* **WORK INSTRUCTION**: Your task is to copy every line of the entries that contains "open".

* **STUDY MATERIAL**:

-=-=-

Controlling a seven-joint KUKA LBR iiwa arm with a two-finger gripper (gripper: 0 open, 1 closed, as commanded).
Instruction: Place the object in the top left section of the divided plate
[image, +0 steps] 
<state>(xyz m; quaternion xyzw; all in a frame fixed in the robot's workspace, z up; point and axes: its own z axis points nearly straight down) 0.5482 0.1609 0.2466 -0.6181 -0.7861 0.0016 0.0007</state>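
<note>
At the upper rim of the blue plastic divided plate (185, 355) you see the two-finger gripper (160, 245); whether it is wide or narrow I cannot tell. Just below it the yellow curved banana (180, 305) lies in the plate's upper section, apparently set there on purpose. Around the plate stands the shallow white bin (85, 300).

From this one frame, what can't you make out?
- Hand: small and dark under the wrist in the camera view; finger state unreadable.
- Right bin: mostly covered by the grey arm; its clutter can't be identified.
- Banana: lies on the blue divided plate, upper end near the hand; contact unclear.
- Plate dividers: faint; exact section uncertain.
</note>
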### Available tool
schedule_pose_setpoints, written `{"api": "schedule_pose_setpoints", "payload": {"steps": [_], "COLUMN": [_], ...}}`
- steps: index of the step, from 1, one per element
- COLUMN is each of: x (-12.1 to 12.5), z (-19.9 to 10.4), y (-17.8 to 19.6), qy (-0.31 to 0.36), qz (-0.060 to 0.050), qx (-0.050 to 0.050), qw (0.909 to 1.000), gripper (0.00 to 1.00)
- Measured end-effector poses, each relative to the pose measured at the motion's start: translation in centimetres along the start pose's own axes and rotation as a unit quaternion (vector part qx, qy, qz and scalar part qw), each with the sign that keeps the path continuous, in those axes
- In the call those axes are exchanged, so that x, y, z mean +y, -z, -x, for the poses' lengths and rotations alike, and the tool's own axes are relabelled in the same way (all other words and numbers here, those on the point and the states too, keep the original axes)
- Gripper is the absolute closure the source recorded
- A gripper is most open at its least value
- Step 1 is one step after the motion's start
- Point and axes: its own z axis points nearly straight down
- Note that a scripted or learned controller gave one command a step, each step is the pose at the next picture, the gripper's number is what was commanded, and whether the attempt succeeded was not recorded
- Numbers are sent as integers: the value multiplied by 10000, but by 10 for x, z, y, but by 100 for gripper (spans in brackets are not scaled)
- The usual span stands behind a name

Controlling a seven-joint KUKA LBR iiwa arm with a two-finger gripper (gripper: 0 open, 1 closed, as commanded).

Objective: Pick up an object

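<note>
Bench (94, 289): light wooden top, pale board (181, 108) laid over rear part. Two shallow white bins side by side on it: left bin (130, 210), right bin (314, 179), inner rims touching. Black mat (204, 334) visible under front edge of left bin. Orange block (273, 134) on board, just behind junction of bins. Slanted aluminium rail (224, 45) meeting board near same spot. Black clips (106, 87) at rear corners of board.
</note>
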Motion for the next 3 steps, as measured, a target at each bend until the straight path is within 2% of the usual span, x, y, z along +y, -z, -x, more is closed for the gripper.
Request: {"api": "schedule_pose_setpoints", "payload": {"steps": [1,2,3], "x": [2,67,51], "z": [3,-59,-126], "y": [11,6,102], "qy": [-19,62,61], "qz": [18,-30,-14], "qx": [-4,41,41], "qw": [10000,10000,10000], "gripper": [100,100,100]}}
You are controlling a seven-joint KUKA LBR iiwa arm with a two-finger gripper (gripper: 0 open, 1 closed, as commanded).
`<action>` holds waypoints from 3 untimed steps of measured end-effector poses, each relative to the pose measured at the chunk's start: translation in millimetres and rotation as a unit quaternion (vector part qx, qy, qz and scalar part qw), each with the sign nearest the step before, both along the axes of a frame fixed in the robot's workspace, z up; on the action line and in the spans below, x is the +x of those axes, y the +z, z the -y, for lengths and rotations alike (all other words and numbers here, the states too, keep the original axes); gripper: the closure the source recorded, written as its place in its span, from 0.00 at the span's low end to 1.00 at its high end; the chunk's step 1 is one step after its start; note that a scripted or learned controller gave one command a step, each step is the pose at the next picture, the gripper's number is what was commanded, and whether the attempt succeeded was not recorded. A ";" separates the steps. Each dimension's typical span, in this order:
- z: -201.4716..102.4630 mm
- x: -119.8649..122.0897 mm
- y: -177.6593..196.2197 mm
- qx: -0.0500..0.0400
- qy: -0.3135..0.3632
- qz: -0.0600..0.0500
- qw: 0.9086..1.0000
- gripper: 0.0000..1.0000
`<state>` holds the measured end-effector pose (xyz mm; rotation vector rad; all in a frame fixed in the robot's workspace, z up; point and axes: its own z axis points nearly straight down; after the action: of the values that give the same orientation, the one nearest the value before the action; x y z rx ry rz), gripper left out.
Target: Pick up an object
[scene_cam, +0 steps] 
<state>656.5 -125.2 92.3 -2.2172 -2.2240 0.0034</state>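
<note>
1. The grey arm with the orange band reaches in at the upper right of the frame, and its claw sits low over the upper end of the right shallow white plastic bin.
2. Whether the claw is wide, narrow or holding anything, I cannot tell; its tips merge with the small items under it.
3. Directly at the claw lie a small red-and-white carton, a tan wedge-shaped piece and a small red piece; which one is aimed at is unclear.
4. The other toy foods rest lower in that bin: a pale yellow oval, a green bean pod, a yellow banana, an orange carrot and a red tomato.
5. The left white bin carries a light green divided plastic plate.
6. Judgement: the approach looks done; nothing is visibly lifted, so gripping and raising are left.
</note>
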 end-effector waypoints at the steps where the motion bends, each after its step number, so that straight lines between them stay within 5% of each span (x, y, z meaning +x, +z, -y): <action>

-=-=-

* **ANSWER TO THIS EXERCISE**:
Controlling a seven-joint KUKA LBR iiwa arm with a two-finger gripper (gripper: 0 open, 1 closed, as commanded).
- A gripper is most open at its least value
Controlling a seven-joint KUKA LBR iiwa arm with a two-finger gripper (gripper: 0 open, 1 closed, as commanded).
You are controlling a seven-joint KUKA LBR iiwa arm with a two-finger gripper (gripper: 0 open, 1 closed, as commanded).

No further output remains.